Fiscal Sustainability Report 2017

Fiscal Sustainability Report 2017

This report presents an assessment of the sustainability of Sweden’s public finances. It is based on the NIER’s December 2016 fiscal and economic projections and Statistics Sweden’s October 2016 population forecast. The aim of sustainability assessments of this kind is to identify potential future imbalances in public finances at an early stage.

Government expenditure is projected on the assumption that the public sector commitment to welfare is unchanged at current levels. The public sector commitment is defined narrowly here, with the focus on the expenditure side of the budget. Other aspects of this commitment, such as market efficiency and income distribution, are disregarded. The assumption of an unchanged public sector commitment means that personnel density in the provision of welfare services is maintained at current levels. Government revenue is projected on the basis of current tax rules.

The projection horizon generally extends to 2040, but the report also contains projections of government revenue and expenditure through to 2100. The calculations show that both revenue and expenditure increase as a share of GDP through to 2040 if the assumptions made in the calculations are borne out. It is particularly spending on welfare services that rises, due mainly to a higher share of elderly people relative to the population of working age. The major influx of refugees in 2015 means rapid growth in government consumption in the near term. However, as output is also expected to grow strongly, government consumption as a share of GDP hardly increases at all. Revenue rises partly as a result of household consumption growing slightly more
quickly than GDP.

All in all, the projections in the report’s base scenario indicate a continued primary deficit. The deficit is also of a sufficient size that general government net wealth declines from 20 per cent of GDP today to 14 per cent in 2040.
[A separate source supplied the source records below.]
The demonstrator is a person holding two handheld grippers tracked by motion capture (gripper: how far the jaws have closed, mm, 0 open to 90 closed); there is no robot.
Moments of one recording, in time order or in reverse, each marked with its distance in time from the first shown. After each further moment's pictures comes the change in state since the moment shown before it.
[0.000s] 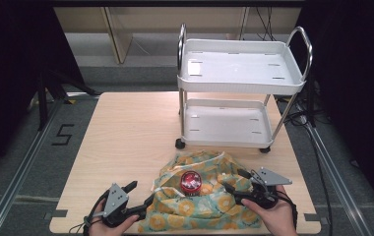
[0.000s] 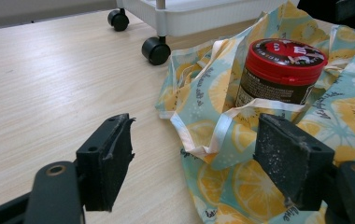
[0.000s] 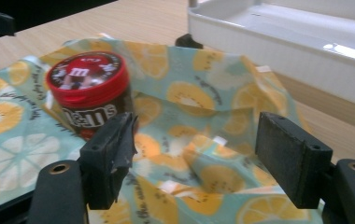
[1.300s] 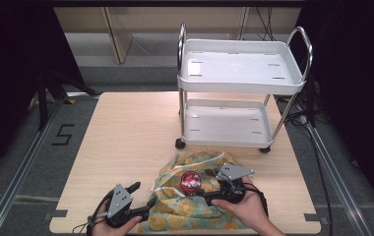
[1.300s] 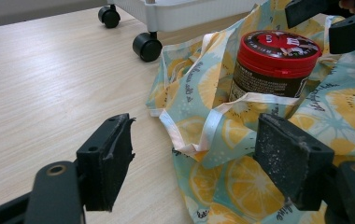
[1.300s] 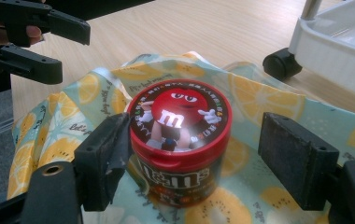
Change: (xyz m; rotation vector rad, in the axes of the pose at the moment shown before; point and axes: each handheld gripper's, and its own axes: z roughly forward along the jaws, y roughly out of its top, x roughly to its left) left arm -0.007 -0.001 0.004 0.016 -0.010 0.018; right arm 0.042 0.031 0.060 0.054 0.188 -0.111
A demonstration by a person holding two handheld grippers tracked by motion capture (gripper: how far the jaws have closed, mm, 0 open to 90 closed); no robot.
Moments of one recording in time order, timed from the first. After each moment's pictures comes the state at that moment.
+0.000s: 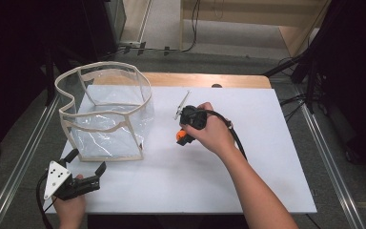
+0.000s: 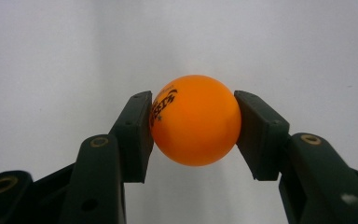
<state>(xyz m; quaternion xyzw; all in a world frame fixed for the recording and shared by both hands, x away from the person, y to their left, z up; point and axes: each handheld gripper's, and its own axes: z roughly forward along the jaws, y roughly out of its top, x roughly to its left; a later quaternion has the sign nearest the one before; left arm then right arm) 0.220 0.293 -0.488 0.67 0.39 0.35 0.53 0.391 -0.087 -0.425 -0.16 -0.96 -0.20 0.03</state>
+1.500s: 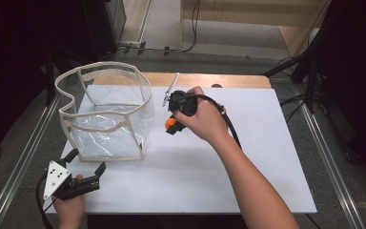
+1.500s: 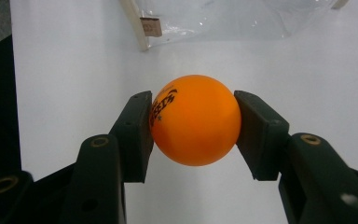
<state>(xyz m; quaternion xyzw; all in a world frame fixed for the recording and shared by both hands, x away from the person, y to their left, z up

Current tax rules not sufficient to fund future expenditure

Public finances can be considered sustainable if net financial wealth stabilises as a share of GDP in the long term. A stricter sustainability criterion is for net wealth to be more or less unchanged at current levels. Based on these criteria, government finances cannot be considered fully sustainable through to 2040 in the report’s base scenario. Sustainability based on the stricter criterion would require taxes to be raised or spending reduced. However, only limited tightening is required in the base scenario. If this is done by raising taxes, the tax-to-GDP ratio would need to be an average of 0.4 percentage points higher through to 2040.

Based on the European Commission’s S2 sustainability indicator, on the other hand, public finances are sustainable indefinitely. This is because net wealth stabilises in the very long run. However, it stabilises at a negative level – in other words, the government sector has net debt.
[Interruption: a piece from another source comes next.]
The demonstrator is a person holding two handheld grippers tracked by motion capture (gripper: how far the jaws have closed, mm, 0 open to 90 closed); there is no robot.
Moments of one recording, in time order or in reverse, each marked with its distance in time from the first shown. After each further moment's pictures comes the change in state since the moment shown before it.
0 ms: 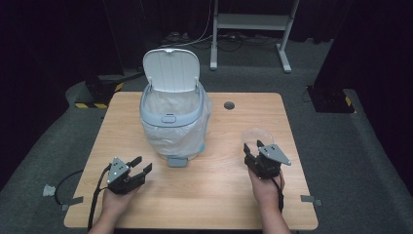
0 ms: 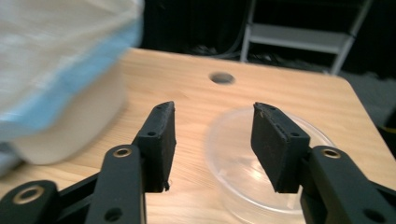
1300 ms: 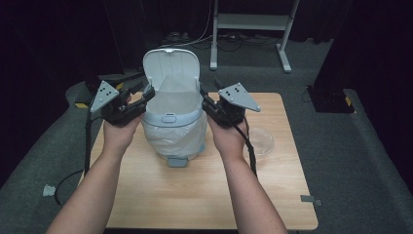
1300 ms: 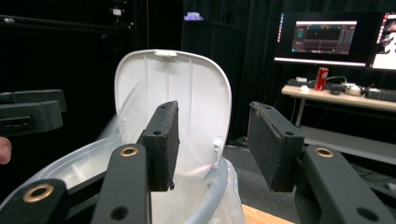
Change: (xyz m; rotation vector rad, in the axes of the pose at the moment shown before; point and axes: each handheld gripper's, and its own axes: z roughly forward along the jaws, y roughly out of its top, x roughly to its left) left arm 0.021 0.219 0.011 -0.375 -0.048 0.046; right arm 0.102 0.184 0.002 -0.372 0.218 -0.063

Sustainable public finances depend on the population working ever longer and being ever healthier

The base scenario in this report is based on the assumption that, as average life expectancy increases, people work longer and longer (the retirement age increases) and the elderly are more and more healthy (their need for welfare services decreases).

In an alternative scenario, both the retirement age and demand for health and social care among the elderly at a given age are the same as today. In this scenario, government spending increases more as a share of GDP, due to both a higher rate of growth in government consumption and a lower rate of growth in GDP when there is no increase in working life. In this scenario, the tax-to-GDP ratio needs to be raised by an average of 1 percentage point through to 2040 for public finances to be sustainable.

In another alternative scenario, personnel density in the provision of welfare services gradually decreases. This results in a smaller increase in the standard of welfare services than in the base scenario, with the result that government spending falls instead as a share of GDP. Relative to the base scenario, there is a strengthening of the government budget. The tax-to-GDP ratio could then be lowered by an average of 0.4 percentage points through to 2040 while keeping public finances sustainable.

Sustainability improved from last year's report

Compared with the assessment made in Fiscal Sustainability Report 2016, the long-term sustainability of Sweden’s public finances has improved considerably.

This is due partly to lower primary expenditure because of changes to the population forecast, but chiefly to lower direct spending on refugee reception. A better primary net lending leads in turn to a more favourable path for general government gross debt than in last year’s report. The difference in net lending therefore increases the further into the future the projections extend. This illustrates how short-term changes in public finances can have a major impact on long-term projections, underlining the need for caution when interpreting the results.